Metabolic Risk Factors and Cardiovascular Safety in Ketamine Use for Treatment Resistant Depression
Joanna Szarmach, Wiesław Jerzy Cubała, Adam Włodarczyk, Maria Gałuszko‐węgielnik
Neuropsychiatric Disease and Treatment October 1, 2020 DOI: 10.2147/ndt.s273287 via OpenAlex
Summary
In patients with treatment-resistant depression, intravenous ketamine is generally safe and well-tolerated when added to existing psychiatric medications. Blood pressure and heart rate returned to baseline within 90 minutes after each infusion, with no lasting complications. However, larger temporary increases in blood pressure occurred in patients also taking SSRIs, and heart rate decreases were greater in those not taking mood stabilizers. Risks were more pronounced in patients with coexisting high blood pressure or diabetes. The study included 35 people with major depressive disorder and 14 with bipolar disorder.
Study at a glance
| Characteristics | Observational study Pilot study Peer reviewed |
|---|---|
| Sample size | 49 |
| Population | Inpatients with treatment-resistant depression (major depressive disorder or bipolar disorder) |
| Intervention | Intravenous ketamine |
| Duration | Acute administration; blood pressure and heart rate monitored up to 90 minutes post-infusion |
| Topics | Anxiety Depression Ketamine |
| Keywords | Tolerability Blood pressure Concomitant |
| Citations | 15 |
| Key finding | Intravenous ketamine shows good cardiovascular safety and tolerability as an add-on treatment for treatment-resistant depression, with blood pressure and heart rate returning to baseline within 90 minutes and no lasting harm. |
Abstract
INTRODUCTION: Ketamine exhibits antidepressant properties in treatment-resistant depression (TRD) with some concern over its cardiovascular safety and tolerability issues.

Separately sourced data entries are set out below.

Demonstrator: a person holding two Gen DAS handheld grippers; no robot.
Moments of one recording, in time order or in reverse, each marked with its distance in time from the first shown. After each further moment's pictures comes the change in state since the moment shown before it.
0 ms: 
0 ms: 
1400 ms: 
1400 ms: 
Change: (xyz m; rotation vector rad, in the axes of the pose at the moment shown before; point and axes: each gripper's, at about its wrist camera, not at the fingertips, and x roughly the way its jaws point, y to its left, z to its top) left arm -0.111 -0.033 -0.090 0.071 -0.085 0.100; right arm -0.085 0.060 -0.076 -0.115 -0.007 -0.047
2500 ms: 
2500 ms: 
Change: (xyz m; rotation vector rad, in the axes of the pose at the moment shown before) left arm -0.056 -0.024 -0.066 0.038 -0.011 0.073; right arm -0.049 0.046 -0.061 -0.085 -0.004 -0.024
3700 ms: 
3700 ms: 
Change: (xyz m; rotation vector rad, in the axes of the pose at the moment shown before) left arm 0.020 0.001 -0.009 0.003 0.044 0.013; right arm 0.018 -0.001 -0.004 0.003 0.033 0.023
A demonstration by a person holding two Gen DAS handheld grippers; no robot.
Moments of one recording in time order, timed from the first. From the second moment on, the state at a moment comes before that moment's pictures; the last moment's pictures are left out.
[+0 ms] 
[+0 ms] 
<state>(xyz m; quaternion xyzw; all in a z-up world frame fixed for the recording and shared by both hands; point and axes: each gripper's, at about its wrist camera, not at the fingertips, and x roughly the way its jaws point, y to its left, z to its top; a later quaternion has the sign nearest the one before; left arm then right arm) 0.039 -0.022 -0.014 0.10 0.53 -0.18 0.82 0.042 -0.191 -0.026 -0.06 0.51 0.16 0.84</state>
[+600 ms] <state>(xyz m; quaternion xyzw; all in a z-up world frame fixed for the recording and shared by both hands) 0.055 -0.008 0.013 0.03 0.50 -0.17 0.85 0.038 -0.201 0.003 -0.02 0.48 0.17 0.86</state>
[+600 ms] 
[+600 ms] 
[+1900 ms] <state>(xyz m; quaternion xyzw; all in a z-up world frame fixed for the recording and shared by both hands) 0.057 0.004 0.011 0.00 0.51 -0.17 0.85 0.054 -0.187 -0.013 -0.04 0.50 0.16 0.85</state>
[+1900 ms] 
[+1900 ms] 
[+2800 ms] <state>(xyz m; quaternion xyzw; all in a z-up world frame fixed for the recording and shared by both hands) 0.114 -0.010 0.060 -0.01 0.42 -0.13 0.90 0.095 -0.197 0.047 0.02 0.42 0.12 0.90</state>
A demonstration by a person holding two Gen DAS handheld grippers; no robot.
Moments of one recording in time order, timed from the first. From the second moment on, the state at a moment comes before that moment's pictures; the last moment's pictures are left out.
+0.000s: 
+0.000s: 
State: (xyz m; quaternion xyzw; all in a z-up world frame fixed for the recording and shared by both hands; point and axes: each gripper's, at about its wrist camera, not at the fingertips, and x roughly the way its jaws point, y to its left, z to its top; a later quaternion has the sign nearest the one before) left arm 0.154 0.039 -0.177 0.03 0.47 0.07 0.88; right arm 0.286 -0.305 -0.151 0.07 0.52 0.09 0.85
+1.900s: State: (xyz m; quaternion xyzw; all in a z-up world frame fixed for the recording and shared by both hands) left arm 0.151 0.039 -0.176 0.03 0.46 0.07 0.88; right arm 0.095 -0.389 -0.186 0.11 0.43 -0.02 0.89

This paper reports on the cardiovascular safety in short-term intravenous ketamine treatment in TRD inpatients with major depressive disorder (MDD) and bipolar disorder (BP). MATERIALS AND METHODS: The observational study population comprises 35 MDD and 14 BP subjects treated with intravenous ketamine. RESULTS: Blood pressure (RR) and heart rate (HR) values returned to baseline within 1.5-hours post infusion with no sequelae for all study subjects. Six time points were analyzed for each infusion: 0', 15', 30', 45', 60' and 90' for RR and HR. After the infusion significant peaks in systolic (p = 0.004) and diastolic (p = 0.038) RR were seen. In concomitant medication with selective serotonin reuptake inhibitors (SSRIs), higher RR peaks (p = 0.020; p = 0.048) were seen as compared to other subjects. The decrease in HR was greater (p = 0.02) in the absence of concomitant medication with mood stabilizers as compared to subjects receiving mood stabilizing medication accompanied by the observation of a greater decrease in diastolic RR among those taking mood stabilizers (p = 0.009). LIMITATIONS: The study may be underpowered due to the small sample size. The observations apply to an inhomogeneous TRD population in a single-site, pilot study, with no blinding and are limited to the acute administration. CONCLUSION: The study demonstrates good safety and tolerability profile of intravenous ketamine as add-on intervention to current psychotropic medication in TRD, regardless of the MDD or BP type of mood disorders. The abatement of elevated RR and BP scores was observed in time with no sequelae nor harm. Still, cardiovascular risks appear to be more pronounced in subjects with comorbid arterial hypertension and diabetes mellitus.